>>>>

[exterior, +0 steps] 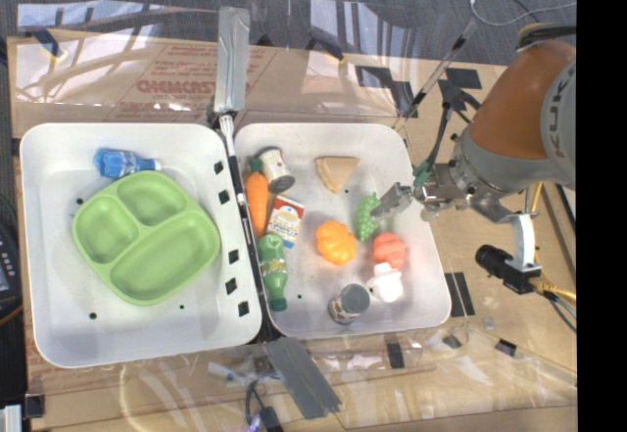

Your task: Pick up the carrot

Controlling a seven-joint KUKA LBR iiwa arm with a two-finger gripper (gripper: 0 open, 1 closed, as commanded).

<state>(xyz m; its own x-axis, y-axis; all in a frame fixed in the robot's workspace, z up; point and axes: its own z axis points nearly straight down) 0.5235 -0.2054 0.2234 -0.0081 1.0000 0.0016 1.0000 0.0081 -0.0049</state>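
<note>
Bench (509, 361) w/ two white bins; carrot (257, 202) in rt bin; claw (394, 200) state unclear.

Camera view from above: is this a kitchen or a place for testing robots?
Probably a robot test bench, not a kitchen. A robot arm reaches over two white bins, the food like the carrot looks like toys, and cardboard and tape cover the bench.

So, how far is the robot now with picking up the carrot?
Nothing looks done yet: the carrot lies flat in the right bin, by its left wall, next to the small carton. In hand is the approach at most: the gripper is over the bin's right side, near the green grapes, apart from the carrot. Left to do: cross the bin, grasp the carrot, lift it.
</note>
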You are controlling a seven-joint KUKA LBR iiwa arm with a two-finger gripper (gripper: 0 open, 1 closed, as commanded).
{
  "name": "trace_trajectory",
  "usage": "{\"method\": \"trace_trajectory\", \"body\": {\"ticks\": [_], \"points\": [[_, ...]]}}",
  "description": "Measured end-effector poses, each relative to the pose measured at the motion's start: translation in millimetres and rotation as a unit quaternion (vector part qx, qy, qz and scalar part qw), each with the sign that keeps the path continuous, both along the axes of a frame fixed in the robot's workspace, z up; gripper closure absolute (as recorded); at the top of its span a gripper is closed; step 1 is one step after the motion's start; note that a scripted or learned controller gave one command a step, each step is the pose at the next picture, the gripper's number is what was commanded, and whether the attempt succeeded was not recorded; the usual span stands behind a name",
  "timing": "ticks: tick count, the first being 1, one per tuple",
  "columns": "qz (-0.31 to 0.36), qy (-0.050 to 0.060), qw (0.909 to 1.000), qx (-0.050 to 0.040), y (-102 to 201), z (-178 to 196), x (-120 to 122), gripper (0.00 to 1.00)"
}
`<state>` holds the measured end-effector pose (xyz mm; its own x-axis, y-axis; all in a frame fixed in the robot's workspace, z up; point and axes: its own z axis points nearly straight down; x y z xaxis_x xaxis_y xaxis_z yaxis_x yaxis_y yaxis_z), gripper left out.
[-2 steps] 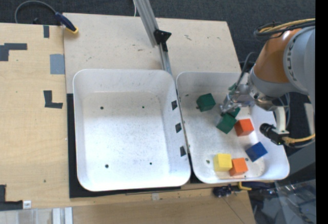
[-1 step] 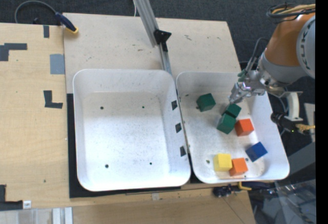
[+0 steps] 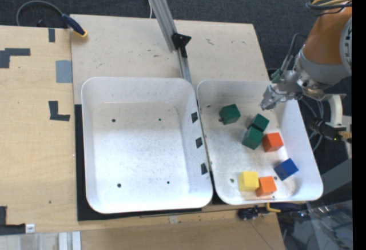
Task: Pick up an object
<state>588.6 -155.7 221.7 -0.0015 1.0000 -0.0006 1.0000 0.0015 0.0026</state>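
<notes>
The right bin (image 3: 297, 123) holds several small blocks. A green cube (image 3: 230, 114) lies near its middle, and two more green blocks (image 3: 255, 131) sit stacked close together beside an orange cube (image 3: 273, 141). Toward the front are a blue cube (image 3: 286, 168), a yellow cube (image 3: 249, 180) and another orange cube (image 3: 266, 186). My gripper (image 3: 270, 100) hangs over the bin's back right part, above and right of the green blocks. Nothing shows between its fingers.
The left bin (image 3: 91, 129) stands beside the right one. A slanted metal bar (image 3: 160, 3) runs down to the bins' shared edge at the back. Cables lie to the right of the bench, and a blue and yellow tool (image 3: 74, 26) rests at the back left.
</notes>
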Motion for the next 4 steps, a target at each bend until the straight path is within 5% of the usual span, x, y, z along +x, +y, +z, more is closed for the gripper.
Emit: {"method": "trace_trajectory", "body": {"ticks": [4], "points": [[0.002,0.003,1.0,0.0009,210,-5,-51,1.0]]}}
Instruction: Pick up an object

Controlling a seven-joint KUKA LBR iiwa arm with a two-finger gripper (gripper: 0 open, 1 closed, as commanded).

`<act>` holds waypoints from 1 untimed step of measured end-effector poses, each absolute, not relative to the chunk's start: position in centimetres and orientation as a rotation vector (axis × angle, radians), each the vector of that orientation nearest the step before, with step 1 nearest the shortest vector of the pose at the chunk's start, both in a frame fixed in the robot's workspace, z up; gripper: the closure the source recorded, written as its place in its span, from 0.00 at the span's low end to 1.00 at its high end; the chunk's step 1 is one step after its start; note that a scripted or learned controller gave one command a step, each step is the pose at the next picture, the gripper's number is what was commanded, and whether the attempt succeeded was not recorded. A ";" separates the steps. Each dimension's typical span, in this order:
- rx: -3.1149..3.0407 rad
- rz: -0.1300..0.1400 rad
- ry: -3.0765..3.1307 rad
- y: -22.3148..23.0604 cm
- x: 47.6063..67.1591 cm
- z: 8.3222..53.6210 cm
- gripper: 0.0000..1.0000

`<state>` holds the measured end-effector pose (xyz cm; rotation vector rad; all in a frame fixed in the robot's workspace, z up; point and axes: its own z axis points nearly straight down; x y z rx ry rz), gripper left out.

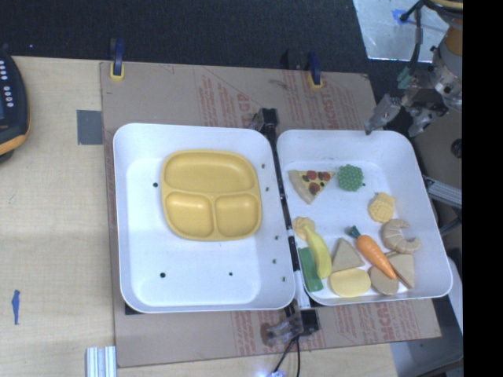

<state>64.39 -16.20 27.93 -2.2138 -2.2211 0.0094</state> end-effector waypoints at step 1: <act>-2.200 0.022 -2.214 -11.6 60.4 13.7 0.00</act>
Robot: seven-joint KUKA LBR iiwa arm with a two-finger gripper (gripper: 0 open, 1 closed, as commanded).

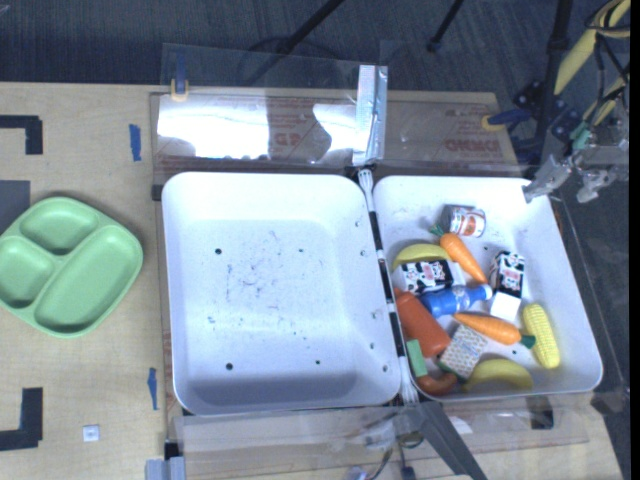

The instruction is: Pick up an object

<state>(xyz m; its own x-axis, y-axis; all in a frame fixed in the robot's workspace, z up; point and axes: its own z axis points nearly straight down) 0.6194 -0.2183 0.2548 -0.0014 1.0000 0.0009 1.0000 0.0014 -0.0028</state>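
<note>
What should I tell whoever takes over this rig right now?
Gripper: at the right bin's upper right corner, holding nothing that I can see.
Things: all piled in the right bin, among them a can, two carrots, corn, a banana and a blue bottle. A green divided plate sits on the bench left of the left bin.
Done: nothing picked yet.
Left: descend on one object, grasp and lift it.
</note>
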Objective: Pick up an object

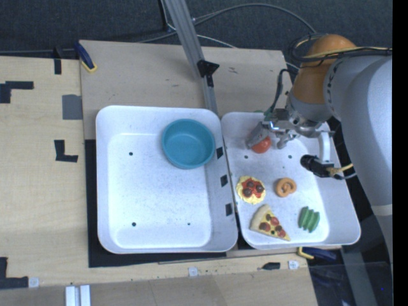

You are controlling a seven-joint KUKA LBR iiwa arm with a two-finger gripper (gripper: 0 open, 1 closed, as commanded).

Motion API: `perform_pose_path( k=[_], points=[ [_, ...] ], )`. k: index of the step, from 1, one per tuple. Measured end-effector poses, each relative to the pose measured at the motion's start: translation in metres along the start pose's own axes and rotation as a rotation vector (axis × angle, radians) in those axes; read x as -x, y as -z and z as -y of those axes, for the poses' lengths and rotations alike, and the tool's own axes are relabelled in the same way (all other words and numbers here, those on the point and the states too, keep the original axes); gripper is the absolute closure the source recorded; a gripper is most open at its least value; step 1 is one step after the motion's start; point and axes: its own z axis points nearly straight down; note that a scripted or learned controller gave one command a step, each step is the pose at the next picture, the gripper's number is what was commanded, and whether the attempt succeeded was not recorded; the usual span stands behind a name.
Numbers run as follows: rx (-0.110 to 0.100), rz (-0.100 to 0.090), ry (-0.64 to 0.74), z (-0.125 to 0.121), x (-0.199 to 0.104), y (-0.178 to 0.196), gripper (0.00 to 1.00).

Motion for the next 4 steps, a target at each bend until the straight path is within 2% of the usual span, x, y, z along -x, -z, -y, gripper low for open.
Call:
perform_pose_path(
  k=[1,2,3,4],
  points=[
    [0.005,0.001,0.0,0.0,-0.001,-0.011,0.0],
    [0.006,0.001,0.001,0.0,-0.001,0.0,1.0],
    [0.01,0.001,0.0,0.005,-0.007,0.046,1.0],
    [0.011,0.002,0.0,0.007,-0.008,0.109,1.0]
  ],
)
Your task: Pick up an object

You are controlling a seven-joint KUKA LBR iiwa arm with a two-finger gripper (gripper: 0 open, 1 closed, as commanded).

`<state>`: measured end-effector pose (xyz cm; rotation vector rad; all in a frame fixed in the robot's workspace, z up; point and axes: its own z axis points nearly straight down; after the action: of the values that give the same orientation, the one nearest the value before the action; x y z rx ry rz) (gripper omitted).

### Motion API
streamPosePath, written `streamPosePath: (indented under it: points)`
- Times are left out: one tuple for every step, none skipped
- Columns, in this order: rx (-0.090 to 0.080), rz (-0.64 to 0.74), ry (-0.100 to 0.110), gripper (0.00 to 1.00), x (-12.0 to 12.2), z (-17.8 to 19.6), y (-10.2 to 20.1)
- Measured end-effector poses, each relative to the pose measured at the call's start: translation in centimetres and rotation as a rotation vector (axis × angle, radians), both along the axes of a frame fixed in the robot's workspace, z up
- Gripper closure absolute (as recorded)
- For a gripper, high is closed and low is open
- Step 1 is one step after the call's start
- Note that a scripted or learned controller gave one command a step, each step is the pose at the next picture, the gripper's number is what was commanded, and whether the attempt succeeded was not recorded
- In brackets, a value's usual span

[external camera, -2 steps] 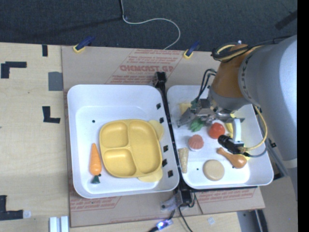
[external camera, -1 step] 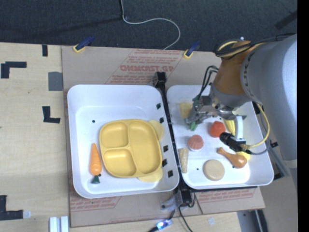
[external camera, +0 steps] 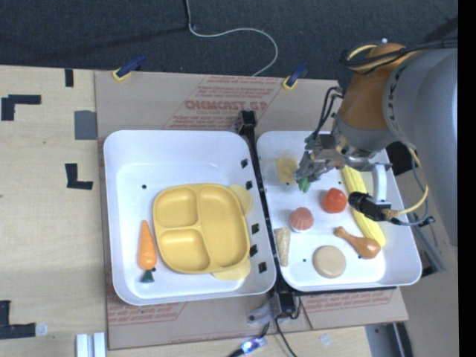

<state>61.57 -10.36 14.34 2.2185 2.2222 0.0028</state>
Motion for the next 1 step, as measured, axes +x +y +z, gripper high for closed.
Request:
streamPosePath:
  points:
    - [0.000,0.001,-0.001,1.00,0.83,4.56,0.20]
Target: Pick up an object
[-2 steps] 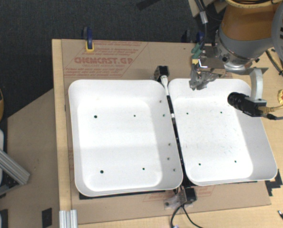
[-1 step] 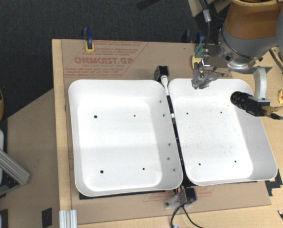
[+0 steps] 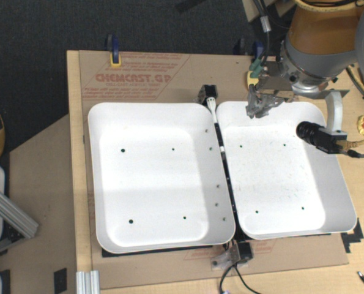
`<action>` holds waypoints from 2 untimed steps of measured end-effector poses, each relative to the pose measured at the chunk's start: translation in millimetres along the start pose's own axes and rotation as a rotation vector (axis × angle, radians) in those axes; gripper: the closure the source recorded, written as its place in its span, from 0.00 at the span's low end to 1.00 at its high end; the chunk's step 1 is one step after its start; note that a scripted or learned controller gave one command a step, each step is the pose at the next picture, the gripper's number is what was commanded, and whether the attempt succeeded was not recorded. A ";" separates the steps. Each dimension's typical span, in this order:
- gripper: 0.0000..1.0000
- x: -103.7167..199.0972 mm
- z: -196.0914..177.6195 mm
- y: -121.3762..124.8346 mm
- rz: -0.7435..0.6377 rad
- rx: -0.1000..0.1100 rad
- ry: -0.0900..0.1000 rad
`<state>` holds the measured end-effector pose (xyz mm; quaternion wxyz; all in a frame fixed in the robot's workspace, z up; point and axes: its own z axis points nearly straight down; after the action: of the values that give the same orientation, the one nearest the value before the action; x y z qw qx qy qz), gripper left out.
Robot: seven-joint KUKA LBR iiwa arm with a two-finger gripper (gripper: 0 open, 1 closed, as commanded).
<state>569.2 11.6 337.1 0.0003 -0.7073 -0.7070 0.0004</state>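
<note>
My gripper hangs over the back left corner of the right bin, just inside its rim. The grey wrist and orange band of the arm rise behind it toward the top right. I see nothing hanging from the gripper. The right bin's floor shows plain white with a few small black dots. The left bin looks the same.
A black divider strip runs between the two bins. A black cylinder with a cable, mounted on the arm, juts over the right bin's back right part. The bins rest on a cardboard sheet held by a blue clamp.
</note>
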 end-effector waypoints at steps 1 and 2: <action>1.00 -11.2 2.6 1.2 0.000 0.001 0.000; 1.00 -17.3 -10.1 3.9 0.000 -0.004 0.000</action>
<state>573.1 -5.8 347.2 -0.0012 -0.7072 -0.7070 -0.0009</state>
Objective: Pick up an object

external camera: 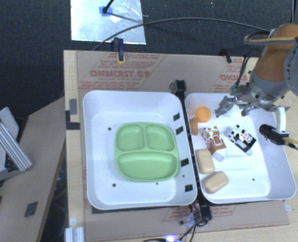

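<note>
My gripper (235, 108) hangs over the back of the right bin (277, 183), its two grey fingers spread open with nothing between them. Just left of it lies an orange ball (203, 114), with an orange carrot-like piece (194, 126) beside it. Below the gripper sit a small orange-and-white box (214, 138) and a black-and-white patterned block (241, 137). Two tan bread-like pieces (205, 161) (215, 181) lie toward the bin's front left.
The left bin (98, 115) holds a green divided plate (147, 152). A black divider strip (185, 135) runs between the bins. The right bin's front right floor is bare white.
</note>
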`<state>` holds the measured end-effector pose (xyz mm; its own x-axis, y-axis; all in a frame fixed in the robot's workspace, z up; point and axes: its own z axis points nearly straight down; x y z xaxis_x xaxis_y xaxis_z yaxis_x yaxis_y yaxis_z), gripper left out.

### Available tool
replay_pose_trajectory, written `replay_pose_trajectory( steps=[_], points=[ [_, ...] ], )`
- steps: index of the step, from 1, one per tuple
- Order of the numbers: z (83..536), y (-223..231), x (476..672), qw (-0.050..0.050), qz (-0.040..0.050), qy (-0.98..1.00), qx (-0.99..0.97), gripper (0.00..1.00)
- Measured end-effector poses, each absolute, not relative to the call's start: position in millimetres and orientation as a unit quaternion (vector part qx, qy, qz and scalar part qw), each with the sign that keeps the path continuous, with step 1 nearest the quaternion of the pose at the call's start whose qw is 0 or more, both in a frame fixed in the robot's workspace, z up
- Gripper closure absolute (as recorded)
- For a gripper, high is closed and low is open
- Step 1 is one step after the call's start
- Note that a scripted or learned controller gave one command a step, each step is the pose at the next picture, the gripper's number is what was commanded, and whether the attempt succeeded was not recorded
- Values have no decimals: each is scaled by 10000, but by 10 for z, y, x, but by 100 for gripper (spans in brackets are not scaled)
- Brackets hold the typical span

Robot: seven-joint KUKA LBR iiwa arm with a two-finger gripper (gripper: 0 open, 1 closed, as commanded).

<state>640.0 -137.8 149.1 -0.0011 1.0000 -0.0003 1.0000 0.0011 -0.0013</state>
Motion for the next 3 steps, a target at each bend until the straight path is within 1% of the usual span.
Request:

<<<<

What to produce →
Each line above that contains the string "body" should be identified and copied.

Solution to this task →
  "usage": "{\"method\": \"trace_trajectory\", \"body\": {\"ticks\": [_], \"points\": [[_, ...]]}}",
Emit: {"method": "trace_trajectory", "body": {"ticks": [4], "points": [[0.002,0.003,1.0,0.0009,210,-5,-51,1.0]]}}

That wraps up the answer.